Questions worth asking your doctor
Bring these to your next appointment. They're a starting point for a shared conversation — not a sign you qualify or a recommendation to enrol.
1Based on my diagnosis and history, is this trial worth exploring for me — or is there a standard treatment we should try first?
2What does this trial's phase tell us about how much is already known about its safety and benefit?
3What would taking part actually involve for me — visits, tests, time, and travel?
4What are the known and possible risks or side effects I should weigh, and how would they be monitored?
5If this trial isn't the right fit, what other options or trials would you suggest I look into?
Generated to help you prepare — always confirm anything about your own eligibility and care with the study team and your doctor.
Questions for the trial coordinator
The trial coordinator is the person who runs the study day to day.

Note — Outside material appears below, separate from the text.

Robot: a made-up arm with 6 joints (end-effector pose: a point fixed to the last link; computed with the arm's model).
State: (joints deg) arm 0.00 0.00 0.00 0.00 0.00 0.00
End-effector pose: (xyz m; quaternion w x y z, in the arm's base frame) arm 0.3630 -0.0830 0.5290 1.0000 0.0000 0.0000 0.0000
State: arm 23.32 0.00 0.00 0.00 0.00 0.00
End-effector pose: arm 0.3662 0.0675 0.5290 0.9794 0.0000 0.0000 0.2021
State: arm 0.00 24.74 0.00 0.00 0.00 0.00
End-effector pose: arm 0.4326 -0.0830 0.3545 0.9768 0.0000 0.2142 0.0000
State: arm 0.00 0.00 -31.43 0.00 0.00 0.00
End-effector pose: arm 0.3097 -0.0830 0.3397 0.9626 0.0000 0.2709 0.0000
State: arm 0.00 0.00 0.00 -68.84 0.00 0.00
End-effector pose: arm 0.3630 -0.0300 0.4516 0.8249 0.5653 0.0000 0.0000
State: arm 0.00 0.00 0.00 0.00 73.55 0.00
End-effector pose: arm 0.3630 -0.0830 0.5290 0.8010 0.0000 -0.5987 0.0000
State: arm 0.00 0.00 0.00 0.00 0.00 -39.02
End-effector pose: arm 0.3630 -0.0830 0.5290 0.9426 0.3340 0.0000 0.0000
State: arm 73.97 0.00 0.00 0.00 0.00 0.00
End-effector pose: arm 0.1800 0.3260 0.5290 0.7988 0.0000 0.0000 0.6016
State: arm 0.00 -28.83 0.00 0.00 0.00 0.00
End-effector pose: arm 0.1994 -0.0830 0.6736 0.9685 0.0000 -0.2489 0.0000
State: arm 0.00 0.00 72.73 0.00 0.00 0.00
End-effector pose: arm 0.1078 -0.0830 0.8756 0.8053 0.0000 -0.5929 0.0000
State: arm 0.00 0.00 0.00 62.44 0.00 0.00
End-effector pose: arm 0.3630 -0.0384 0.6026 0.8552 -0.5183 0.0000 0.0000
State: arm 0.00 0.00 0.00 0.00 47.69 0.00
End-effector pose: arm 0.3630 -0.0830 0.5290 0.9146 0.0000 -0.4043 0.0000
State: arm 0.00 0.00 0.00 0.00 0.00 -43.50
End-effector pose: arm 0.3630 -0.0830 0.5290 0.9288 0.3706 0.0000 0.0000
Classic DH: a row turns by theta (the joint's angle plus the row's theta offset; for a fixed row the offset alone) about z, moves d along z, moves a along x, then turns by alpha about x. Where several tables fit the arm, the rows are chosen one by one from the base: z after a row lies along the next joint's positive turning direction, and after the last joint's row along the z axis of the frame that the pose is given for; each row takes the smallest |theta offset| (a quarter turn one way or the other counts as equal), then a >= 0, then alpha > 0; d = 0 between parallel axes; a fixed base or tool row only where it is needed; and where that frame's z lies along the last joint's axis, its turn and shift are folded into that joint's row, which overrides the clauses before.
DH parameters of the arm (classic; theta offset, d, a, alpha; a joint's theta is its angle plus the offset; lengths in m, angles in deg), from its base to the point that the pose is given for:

These cover the practical side — logistics, costs, and what taking part would actually mean for your life. The study team confirms whether you meet the criteria; these are questions to ask, not a sign you qualify.
1What does taking part actually involve week to week — how many visits, where, and how long does each one take?
2What costs are covered by the study, and what might I have to pay for myself, including travel, parking, or time off work?
3What happens during screening, and what happens if the study team confirms I don't meet the criteria after those tests?
4Who pays for the scans, blood work, and other tests the trial requires — the study, my insurance, or me?
5How will being in the trial affect my regular care, and will my own doctor stay informed and involved?
6Can I leave the trial at any point if I change my mind, and what would happen to my care if I do?
A starting point for the conversation — always confirm anything about your own eligibility, costs, and care with the study team and your doctor.